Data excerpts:
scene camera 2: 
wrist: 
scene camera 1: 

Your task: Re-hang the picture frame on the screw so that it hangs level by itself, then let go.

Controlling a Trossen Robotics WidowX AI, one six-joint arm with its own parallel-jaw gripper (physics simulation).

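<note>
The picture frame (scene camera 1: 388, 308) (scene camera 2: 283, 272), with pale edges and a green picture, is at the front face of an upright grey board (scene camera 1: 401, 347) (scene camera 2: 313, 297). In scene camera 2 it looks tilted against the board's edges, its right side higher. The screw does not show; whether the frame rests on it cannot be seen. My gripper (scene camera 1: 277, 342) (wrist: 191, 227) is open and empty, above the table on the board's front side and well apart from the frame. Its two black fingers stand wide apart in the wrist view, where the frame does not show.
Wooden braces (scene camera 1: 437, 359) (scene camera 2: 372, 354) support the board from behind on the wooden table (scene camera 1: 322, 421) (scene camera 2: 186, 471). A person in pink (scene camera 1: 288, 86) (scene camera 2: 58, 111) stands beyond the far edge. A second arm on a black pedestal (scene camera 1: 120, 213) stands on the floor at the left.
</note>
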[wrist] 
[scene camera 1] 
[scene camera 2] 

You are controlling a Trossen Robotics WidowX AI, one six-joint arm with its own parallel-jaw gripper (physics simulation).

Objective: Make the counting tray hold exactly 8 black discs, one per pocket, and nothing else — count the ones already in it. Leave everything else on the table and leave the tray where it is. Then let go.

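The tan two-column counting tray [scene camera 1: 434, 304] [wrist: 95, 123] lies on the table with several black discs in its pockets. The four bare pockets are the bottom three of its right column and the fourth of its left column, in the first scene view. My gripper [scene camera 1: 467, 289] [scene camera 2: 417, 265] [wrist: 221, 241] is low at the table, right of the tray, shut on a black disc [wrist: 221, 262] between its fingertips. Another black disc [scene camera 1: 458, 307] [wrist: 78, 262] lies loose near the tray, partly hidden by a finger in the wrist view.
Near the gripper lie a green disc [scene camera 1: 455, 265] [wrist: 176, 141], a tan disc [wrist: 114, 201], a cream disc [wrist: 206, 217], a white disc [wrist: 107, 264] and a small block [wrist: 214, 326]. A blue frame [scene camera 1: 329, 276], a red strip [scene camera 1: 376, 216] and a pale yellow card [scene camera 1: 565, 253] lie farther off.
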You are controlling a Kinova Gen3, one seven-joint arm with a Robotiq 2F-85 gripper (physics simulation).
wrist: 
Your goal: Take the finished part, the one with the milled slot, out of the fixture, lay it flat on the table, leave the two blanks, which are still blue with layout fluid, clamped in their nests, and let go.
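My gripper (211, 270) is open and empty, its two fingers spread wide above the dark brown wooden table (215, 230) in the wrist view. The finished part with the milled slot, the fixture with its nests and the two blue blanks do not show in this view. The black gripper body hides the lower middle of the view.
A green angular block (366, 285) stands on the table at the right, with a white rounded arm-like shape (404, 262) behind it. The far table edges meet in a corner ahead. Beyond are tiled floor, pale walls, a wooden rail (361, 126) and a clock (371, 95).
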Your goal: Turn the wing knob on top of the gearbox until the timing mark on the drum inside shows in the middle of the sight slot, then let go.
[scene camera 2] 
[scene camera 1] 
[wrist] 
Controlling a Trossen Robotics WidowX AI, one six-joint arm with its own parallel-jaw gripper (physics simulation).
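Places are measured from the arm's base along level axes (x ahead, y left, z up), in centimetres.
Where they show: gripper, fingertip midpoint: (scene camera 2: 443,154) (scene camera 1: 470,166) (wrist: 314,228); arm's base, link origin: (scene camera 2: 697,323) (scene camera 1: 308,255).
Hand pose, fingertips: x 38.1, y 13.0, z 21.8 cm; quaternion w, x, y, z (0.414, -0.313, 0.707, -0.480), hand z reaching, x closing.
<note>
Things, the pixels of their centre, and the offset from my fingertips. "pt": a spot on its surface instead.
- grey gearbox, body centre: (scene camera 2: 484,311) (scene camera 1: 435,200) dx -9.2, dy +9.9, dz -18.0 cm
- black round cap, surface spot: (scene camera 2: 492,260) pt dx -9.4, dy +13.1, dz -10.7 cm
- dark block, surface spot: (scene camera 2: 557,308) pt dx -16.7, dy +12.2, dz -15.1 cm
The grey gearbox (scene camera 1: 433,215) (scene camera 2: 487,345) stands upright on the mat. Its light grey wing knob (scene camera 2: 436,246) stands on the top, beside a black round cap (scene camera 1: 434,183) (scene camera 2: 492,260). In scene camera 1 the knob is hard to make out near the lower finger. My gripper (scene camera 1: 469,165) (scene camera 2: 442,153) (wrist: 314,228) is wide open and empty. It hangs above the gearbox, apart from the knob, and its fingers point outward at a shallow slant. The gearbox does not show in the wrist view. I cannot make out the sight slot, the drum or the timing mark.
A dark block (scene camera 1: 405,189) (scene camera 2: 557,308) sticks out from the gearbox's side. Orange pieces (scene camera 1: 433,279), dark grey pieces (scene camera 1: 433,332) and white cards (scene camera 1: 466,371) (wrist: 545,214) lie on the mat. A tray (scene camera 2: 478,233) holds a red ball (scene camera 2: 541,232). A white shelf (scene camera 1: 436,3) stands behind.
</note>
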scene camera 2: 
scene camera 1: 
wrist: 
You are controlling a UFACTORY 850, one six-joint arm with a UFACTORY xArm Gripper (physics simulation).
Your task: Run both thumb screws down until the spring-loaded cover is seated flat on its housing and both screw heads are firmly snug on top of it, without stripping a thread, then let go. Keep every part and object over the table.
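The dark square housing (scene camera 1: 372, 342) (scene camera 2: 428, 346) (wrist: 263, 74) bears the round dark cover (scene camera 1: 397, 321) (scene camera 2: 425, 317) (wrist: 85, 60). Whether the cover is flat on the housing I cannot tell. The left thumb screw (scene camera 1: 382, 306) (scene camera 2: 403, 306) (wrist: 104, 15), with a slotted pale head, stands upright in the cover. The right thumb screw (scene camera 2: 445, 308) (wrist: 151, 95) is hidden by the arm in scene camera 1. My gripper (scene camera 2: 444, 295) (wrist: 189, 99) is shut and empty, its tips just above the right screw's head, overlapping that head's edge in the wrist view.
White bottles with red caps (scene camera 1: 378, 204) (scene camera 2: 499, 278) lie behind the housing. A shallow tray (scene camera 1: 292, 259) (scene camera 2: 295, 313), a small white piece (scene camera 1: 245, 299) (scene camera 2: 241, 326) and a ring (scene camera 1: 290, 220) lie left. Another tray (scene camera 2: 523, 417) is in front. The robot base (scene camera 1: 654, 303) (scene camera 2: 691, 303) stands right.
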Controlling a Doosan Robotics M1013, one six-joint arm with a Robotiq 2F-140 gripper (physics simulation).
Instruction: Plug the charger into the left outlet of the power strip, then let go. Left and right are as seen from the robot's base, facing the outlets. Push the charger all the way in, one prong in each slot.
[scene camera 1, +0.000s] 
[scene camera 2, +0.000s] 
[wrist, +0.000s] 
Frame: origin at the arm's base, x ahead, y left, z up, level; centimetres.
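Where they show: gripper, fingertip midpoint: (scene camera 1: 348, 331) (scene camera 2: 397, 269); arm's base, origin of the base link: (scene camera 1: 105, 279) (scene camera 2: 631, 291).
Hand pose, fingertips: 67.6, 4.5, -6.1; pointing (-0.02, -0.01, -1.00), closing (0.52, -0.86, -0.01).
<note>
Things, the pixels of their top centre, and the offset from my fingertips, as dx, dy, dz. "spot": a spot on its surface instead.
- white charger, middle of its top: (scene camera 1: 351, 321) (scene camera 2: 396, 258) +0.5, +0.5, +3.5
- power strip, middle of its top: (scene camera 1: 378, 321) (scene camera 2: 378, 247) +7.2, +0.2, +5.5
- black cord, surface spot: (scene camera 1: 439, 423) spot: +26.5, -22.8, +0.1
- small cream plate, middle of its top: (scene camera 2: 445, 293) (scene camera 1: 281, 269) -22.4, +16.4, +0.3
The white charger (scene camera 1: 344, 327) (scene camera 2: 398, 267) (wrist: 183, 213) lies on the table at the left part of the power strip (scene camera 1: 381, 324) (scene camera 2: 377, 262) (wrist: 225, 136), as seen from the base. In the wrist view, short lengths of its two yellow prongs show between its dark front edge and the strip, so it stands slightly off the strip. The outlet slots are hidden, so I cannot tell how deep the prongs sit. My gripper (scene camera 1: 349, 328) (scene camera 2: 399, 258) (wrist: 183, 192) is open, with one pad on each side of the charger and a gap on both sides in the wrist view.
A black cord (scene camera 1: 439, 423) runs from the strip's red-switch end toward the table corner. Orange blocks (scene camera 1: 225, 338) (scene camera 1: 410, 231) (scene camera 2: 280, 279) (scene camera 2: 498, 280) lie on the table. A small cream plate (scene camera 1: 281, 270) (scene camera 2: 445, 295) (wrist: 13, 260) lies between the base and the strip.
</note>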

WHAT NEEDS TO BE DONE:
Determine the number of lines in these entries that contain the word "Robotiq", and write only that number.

RESULT FOR THIS EXERCISE:
2